**YOUR ASSIGNMENT:** Could you print exactly the lines of the listing below, starting at the line that has "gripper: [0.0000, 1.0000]" and ending at the line that has "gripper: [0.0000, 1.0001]", and only those lines?

**DATASET CONTENT:**
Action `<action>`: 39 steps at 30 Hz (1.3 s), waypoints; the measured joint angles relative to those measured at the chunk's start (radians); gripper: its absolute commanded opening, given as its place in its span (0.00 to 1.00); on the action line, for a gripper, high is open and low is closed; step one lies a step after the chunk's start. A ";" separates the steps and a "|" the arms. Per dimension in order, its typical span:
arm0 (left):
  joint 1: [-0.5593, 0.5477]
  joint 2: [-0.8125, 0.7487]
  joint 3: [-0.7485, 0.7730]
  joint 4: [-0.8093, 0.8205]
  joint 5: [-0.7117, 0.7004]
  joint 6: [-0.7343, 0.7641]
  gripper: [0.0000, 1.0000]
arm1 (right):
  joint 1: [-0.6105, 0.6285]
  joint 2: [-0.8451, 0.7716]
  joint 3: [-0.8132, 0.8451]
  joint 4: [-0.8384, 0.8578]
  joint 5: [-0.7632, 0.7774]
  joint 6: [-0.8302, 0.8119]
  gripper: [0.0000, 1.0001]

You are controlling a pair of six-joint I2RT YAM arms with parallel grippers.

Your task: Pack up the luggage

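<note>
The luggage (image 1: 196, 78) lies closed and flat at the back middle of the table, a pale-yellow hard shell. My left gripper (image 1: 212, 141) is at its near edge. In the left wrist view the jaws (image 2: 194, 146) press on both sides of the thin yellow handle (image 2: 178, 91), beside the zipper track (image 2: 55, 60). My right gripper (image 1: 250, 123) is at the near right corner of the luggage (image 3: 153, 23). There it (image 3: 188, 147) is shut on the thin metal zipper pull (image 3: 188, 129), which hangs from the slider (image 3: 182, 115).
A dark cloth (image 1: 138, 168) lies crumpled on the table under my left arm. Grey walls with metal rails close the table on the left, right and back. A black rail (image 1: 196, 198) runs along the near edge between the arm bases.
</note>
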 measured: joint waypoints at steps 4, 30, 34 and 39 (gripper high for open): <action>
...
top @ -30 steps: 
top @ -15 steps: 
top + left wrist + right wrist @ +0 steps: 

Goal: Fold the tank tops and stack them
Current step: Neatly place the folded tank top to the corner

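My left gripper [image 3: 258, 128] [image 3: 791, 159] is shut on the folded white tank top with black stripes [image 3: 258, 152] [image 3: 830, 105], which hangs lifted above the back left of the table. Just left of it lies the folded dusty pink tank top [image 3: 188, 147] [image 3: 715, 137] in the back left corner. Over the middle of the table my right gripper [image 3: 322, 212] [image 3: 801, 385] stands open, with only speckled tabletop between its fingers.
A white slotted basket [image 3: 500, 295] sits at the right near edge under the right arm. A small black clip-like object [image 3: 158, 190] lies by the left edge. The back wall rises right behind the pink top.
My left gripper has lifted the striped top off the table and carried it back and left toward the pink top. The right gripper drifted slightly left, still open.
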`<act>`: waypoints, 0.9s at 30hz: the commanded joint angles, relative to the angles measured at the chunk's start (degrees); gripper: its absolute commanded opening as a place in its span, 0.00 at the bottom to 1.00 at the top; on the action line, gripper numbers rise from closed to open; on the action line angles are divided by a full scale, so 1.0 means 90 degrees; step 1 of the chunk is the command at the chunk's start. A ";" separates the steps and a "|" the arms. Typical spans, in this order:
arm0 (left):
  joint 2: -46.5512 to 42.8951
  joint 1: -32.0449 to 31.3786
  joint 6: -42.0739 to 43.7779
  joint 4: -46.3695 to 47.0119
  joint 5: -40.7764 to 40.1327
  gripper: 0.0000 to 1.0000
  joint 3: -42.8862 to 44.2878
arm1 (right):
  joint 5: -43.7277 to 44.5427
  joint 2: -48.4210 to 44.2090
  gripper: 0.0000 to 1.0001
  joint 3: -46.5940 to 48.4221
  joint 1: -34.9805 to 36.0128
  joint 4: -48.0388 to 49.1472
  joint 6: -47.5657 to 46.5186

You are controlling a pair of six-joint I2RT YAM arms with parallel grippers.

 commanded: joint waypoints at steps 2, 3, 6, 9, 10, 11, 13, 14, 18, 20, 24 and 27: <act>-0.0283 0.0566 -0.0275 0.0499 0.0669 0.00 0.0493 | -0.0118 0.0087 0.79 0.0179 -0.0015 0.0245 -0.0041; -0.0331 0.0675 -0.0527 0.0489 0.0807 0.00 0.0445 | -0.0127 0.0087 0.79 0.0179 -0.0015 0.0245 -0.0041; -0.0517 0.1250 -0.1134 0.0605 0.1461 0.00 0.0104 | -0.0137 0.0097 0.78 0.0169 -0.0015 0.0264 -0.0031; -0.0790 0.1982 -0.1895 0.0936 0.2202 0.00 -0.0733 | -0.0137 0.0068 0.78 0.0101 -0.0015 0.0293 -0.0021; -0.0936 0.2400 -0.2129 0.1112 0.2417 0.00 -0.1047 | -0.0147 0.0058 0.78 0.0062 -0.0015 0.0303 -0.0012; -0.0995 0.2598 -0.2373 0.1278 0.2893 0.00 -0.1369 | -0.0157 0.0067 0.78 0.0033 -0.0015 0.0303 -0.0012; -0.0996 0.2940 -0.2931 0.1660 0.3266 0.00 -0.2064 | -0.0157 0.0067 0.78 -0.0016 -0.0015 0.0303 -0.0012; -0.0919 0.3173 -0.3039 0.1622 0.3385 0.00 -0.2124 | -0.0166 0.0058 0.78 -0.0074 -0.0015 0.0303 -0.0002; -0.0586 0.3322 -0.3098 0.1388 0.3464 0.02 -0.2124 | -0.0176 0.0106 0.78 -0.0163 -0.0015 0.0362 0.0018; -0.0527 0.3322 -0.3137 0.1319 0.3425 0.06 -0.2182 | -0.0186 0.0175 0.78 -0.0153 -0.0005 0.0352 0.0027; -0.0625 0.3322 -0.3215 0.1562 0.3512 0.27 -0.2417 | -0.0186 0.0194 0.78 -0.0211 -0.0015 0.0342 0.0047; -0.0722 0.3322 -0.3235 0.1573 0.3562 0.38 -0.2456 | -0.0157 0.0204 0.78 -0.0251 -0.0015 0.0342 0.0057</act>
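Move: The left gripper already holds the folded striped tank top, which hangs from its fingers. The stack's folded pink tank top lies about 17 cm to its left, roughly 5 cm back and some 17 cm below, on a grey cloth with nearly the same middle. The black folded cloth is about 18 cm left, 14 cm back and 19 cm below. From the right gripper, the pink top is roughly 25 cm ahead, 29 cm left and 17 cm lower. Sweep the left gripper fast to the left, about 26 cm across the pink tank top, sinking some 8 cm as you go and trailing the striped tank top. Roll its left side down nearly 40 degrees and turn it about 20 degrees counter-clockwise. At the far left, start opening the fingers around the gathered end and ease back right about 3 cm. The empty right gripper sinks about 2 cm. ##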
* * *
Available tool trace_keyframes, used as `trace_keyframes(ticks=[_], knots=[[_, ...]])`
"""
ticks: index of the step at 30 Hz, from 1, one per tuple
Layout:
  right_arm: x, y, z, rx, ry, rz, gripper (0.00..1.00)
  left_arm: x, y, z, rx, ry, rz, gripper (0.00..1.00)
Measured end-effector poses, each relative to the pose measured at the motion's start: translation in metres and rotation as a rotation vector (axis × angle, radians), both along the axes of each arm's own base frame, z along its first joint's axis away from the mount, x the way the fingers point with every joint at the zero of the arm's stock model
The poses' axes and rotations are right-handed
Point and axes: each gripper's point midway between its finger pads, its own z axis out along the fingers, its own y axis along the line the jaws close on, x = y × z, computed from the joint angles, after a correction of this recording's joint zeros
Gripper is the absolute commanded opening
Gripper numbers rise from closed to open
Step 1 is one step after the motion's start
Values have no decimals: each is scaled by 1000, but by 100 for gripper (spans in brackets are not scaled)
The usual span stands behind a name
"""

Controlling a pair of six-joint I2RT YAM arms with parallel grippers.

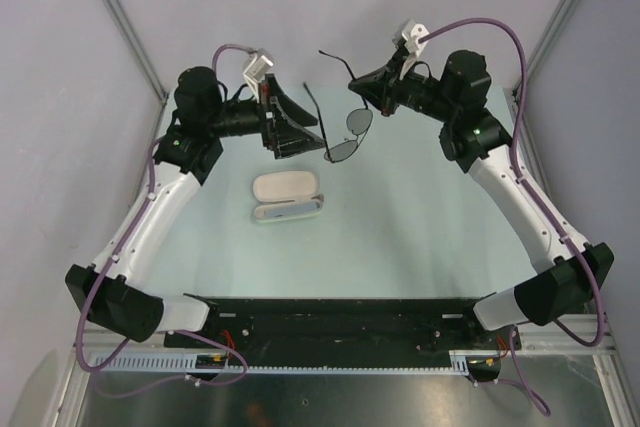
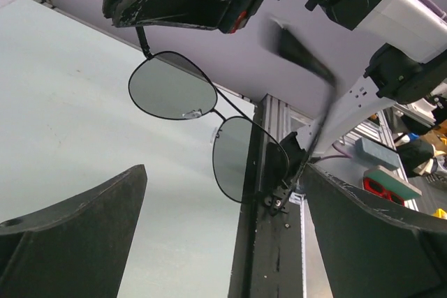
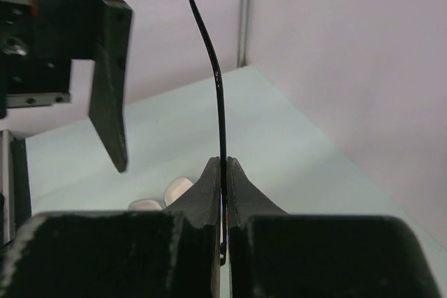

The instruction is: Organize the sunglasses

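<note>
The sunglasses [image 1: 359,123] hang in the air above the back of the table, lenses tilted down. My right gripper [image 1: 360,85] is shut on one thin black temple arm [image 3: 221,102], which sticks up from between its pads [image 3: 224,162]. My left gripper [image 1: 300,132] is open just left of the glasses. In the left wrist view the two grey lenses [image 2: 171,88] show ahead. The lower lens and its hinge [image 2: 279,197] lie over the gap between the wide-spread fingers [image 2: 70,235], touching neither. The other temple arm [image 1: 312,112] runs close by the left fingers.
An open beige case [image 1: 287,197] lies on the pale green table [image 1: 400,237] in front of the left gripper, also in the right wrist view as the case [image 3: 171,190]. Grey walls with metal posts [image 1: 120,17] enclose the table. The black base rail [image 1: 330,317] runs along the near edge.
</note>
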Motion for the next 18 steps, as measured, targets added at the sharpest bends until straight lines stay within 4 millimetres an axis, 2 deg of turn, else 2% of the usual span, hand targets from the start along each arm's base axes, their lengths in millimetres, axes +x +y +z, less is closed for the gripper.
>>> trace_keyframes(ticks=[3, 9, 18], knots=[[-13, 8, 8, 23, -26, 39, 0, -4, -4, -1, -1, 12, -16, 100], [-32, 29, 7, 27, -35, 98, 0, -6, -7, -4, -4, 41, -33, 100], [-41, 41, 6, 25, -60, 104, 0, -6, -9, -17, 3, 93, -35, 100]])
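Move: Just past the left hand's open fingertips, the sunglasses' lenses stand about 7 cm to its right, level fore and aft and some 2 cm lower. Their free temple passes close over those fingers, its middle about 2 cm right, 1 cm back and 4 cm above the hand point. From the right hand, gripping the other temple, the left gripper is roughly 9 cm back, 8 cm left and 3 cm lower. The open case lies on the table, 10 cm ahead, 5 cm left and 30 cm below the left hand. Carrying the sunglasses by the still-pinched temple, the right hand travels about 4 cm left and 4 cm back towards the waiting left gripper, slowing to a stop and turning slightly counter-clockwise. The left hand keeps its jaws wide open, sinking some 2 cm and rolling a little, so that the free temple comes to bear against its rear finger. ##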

**RESPONSE TO THIS TASK:**
  gripper: [0.0000, 1.0000]
arm1 (right):
  joint 1: [-0.6105, 0.6285]
  joint 2: [-0.8451, 0.7716]
  joint 3: [-0.8132, 0.8451]
  joint 4: [-0.8384, 0.8578]
  joint 5: [-0.7632, 0.7774]
  joint 6: [-0.8302, 0.8119]
  gripper: [0.0000, 1.0001]

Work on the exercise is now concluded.